■ **WORK TO COMPLETE**
Drop the pictures and repeat the remaining data exactly.

Segment Open

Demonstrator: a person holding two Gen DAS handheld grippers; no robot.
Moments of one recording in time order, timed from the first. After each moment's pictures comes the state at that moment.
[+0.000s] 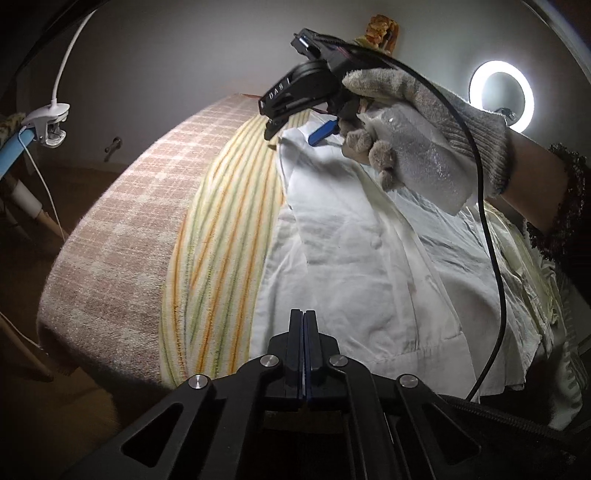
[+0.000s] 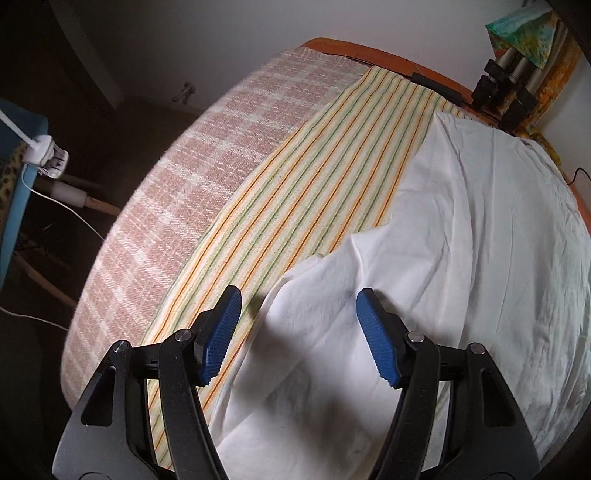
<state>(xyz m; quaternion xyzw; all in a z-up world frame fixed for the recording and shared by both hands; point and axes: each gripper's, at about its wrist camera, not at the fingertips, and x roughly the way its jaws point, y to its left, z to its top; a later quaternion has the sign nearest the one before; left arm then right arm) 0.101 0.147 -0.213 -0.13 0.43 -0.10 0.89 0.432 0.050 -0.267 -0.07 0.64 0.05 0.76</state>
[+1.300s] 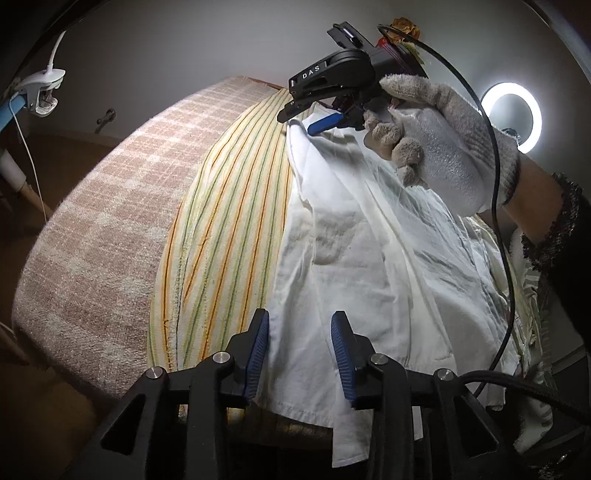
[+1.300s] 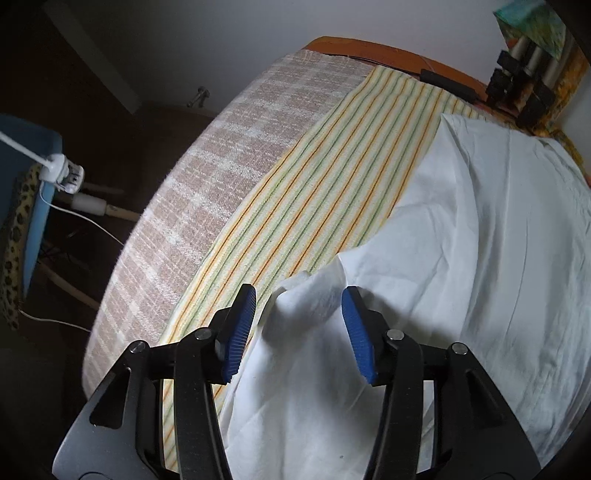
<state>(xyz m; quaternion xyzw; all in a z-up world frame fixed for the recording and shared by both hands) 0.125 0.158 -0.221 -0.18 0.46 -0.12 0.86 0.443 0.032 -0.273 -0.04 0.65 0.09 0.76</state>
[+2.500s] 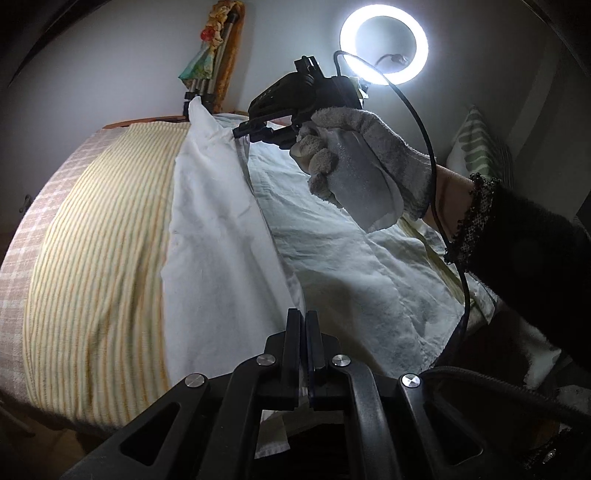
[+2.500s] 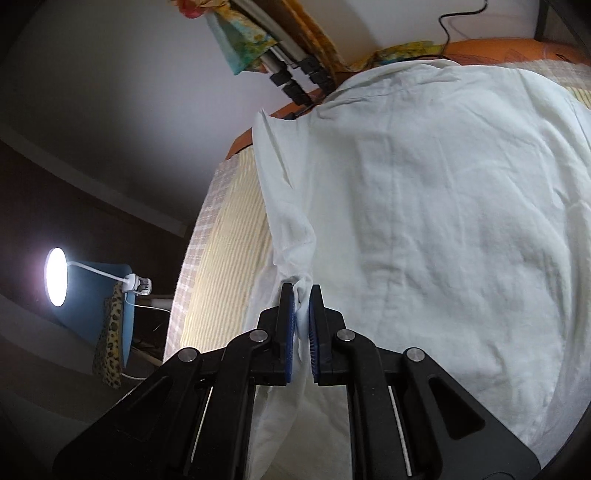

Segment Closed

■ **COMPLETED EXERCISE**
Demonstrator: a person holding two Gen DAS handheld grippers; no robot.
Moments of one recording in time order, timed from the first. After each moment's pictures comes the state at that moment.
[+0.000s] 
[+0.000s] 
<state>(xyz m; quaternion xyzw; all in a z-up world frame fixed for the recording and shared by both hands; point and axes: each gripper's, at about its wrist camera, not at the fingertips, and x roughly the way its jaws point, y to its left, z to its top; a later quaternion has the sign nearest the one before; left arm then right arm) 0.101 0.147 -0.213 -0.13 0.43 -0.10 0.89 0.432 0.050 -0.267 -0.07 0.64 0.05 0.76</state>
[+1.300s] 
[+1.300s] 
<state>(xyz m; quaternion xyzw; all in a z-up world frame fixed for the recording and shared by both hands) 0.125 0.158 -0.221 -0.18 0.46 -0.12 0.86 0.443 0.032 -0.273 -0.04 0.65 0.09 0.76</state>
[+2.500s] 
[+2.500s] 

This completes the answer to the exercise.